Although the disclosed embodiments have been illustrated and described with respect to one or more implementations, equivalent alterations and modifications will occur to others skilled in the art upon the reading and understanding of this specification and the annexed drawings. In addition, while a particular feature may have been disclosed with respect to only one of several implementations, such feature may be combined with one or more other features of the other implementations as may be desired and advantageous for any given or particular application.
The terminology used herein is for the purpose of describing particular embodiments only and is not intended to be limiting to embodiments of the invention. As used herein, the singular forms “a,” “an,” and “the” are intended to include the plural forms as well, unless the context clearly indicates otherwise.
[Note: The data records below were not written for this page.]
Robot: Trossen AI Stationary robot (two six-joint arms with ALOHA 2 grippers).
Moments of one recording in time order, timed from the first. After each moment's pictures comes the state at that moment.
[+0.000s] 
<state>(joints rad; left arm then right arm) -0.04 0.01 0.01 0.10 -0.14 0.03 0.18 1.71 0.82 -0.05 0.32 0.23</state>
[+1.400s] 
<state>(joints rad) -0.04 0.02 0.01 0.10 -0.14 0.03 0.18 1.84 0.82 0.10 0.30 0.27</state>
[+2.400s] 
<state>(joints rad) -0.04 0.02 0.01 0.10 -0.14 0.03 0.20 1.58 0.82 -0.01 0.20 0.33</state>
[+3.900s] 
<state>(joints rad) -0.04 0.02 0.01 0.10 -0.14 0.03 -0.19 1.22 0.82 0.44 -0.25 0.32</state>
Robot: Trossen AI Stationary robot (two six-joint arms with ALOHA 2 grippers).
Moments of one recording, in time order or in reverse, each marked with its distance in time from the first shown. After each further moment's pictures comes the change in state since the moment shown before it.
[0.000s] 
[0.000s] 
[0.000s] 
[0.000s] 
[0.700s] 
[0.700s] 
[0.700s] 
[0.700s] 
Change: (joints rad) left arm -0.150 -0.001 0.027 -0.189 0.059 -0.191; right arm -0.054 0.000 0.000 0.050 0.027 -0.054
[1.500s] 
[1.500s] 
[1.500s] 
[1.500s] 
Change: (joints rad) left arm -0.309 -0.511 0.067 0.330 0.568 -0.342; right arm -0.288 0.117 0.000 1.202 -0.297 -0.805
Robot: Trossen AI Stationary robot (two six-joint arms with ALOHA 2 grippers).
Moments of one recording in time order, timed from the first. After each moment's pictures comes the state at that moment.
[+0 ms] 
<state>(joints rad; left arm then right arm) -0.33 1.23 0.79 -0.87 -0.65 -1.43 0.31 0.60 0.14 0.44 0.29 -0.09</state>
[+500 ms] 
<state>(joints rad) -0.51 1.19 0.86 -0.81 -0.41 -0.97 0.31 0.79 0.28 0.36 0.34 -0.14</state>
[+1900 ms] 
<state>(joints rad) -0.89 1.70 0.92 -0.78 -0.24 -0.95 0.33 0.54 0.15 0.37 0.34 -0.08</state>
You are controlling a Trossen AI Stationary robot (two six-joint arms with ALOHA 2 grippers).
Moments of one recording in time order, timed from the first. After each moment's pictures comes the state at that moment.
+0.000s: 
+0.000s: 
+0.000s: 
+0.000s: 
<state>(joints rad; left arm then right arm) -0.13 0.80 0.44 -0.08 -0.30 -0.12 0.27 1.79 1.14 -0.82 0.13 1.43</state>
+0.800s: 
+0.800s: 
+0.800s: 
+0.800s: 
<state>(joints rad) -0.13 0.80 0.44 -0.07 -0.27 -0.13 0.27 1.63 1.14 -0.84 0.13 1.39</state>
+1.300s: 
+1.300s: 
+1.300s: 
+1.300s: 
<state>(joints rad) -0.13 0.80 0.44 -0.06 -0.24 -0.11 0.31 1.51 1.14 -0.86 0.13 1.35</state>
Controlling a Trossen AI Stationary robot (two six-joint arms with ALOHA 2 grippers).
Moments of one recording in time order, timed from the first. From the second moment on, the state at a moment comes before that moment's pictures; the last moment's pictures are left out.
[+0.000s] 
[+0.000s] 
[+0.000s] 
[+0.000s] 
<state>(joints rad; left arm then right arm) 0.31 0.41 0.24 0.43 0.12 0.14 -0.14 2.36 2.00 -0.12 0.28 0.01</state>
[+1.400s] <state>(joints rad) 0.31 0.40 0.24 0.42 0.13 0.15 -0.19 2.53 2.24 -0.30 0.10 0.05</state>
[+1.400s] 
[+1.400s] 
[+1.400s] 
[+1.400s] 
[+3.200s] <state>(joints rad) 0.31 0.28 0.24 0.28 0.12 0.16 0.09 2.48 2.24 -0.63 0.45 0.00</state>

Furthermore, to the extent that the terms “including,” “includes,” “having,” “has,” “with,” or variants thereof are used in either the detailed description and/or the claims, such terms are intended to be inclusive in a manner similar to the term “comprising.”
Unless otherwise defined, all terms (including technical and scientific terms) used herein have the same meaning as commonly understood by one of ordinary skill in the art to which the disclosed embodiments belong. It will be further understood that terms, such as those defined in commonly used dictionaries, should be interpreted as having a meaning that is consistent with their meaning in the context of the relevant art and will not be interpreted in an idealized or overly formal sense unless expressly so defined herein.
The Abstract of the Disclosure is provided to comply with 37 C.F.R. §1.72(b), requiring an abstract that will allow the reader to quickly ascertain the nature of the technical disclosure. It is submitted with the understanding that it will not be used to interpret or limit the scope or meaning of the following claims.